• _TASK OBJECTIVE_
Exclude the images, then return every line below exactly as written.

────────

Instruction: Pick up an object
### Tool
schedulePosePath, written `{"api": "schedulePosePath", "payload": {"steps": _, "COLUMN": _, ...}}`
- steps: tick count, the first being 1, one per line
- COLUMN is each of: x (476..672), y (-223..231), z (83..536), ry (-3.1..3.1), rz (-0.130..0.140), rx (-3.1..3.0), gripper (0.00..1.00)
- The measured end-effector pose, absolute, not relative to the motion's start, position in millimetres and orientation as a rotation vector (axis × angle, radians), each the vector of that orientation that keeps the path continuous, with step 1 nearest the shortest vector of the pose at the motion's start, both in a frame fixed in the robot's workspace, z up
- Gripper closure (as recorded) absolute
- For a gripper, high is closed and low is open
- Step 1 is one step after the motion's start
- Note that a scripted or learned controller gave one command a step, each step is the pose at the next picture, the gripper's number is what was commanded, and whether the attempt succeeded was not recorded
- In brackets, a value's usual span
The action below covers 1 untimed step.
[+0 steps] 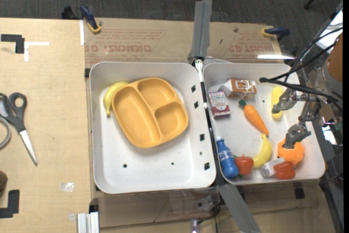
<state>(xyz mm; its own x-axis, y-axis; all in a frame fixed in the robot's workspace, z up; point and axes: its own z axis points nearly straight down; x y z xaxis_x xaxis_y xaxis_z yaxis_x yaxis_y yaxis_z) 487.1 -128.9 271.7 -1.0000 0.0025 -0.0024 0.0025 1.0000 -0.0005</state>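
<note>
So the gripper (295,136) is parked low over the right bin (240,71), near its right wall, and it sits right on top of the orange fruit (291,154) in the lower right corner. That's the relation that matters here: the fruit is basically straight under the fingertips, maybe a touch toward the near edge, so the move looks like a plain drop down rather than any sideways hunting. The fruit is round-ish, so there's no long axis to line up with, which helps. Can't really tell how wide the jaws are set, the fingers blur into the dark wrist hardware, and I can't see anything actually pinched between them, so I wouldn't call it a grasp. What could mess it up is the crowding: a red pepper (284,171) is touching or just beside the fruit on the near side, and a banana (263,151) curves just to its left. The carrot (254,118) lies well up toward the middle of the bin at a slant, and the left bin (103,161) holds a yellow divided plate (150,112).
</note>
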Motion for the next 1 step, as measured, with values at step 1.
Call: {"api": "schedulePosePath", "payload": {"steps": 1, "x": 527.4, "y": -119.5, "z": 173.7, "ry": 3.139, "rz": -0.001, "rx": 0.063, "gripper": 0.0}}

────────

• _TASK OUTPUT_
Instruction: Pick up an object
### Tool
schedulePosePath, written `{"api": "schedulePosePath", "payload": {"steps": _, "COLUMN": _, ...}}`
- steps: tick count, the first being 1, one per line
- COLUMN is each of: x (476..672), y (-223..231), z (83..536), ry (-3.1..3.1), rz (-0.130..0.140), rx (-3.1..3.0), gripper (0.00..1.00)
- The measured end-effector pose, absolute, not relative to the motion's start, position in millimetres and orientation as a rotation vector (axis × angle, radians), each the vector of that orientation that keeps the path continuous, with step 1 nearest the shortest vector of the pose at the motion's start, both in a frame fixed in the robot's workspace, z up
- Gripper closure (as recorded) absolute
- For a gripper, high is closed and low is open
- Step 1 is one step after the motion's start
- Note that a scripted or learned controller gave one command a step, each step is the pose at the next picture, the gripper's number is what was commanded, and whether the attempt succeeded was not recorded
- In brackets, a value's usual span
The action below covers 1 untimed step.
[+0 steps] 
<state>(xyz mm; its own x-axis, y-axis; all in a frame fixed in the robot's workspace, z up; point and axes: its own z axis points nearly straight down; x y z xaxis_x xaxis_y xaxis_z yaxis_x yaxis_y yaxis_z) 487.1 -128.9 271.7 -1.0000 0.0025 -0.0024 0.0025 1.0000 -0.0005</state>
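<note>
So the gripper (295,136) is parked low over the right bin (240,71), near its right wall, and it sits right on top of the orange fruit (291,154) in the lower right corner. That's the relation that matters here: the fruit is basically straight under the fingertips, maybe a touch toward the near edge, so the move looks like a plain drop down rather than any sideways hunting. The fruit is round-ish, so there's no long axis to line up with, which helps. Can't really tell how wide the jaws are set, the fingers blur into the dark wrist hardware, and I can't see anything actually pinched between them, so I wouldn't call it a grasp. What could mess it up is the crowding: a red pepper (284,171) is touching or just beside the fruit on the near side, and a banana (263,151) curves just to its left. The carrot (254,118) lies well up toward the middle of the bin at a slant, and the left bin (103,161) holds a yellow divided plate (150,112).
</note>
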Motion for the next 1 step, as measured, with values at step 1.
Call: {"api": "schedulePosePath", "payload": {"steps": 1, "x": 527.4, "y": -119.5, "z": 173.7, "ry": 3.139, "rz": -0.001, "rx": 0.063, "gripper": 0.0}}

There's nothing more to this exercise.